Pumping capabilities set this rig apart from others in its water-depth class. The mud pumps can pump more than 3,100 gallons per minute (gpm), in comparison to Rowan's first series of Gorilla rigs, which pump about 1,400 gpm at 4,400 psi. The objective is to deliver the greatest volume possible in the shallow hole sections and to deliver higher pressure, up to 1,800 gpm at 7,500 psi, when the well reaches greater depth.

The opposed jacking system will also expand the rig's capabilities, allowing a greater variable load and a higher load when jacking. Total weight of the fully outfitted rig will be 21,265 kips.

Newbuild vs. upgrade

The new rig will cost less than $100 million to build. The extensive capabilities of the new design would have required upgrade costs of about $55 million to an existing jackup and would have resulted in a rig that fell short of the Scooter Yeargain's capabilities. An upgrade would not have allowed the loads that Rowan wanted to achieve or the jacking capability required under those higher loads. Furthermore, installing the necessary drilling equipment to reach the targeted depth would have been next to impossible on a converted jackup.

In-house construction

Rowan is manufacturing a lot of the components for the Tarzan-class rig in house. Lewco, which is a Rowan company, will build the 3,000 hp drawworks and the 49.5-in. rotary table in addition to the mud pumps.

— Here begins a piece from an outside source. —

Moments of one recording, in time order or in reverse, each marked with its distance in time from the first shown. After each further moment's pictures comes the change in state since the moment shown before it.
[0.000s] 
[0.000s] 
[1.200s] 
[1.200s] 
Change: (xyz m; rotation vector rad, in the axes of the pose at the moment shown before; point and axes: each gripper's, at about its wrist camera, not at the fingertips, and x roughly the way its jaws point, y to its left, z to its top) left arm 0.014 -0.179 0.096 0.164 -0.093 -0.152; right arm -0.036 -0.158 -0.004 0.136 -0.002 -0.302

OEM, an electrical company recently purchased by Rowan, will build the SCR systems and many of the motors.

By manufacturing in house, Rowan will exercise more control over cost, design, and quality assurance than it could employ if components were outsourced, Robertson said.

Design challenges

The biggest hurdle for design engineers is the size of the footprint. The Scooter Yeargain jackup has a total deck area of 26,009 sq ft, which is a limiting factor for designers who are trying to fit in equipment that will allow for capabilities comparable to those on a Gorilla-class jackup. The Gorilla-class rigs have about 42,200 sq ft of deck area. "It is a challenge to make everything fit and to provide enough room for everything to work," Robertson said. Despite that challenge, engineers are optimistic that the result will exceed expectations.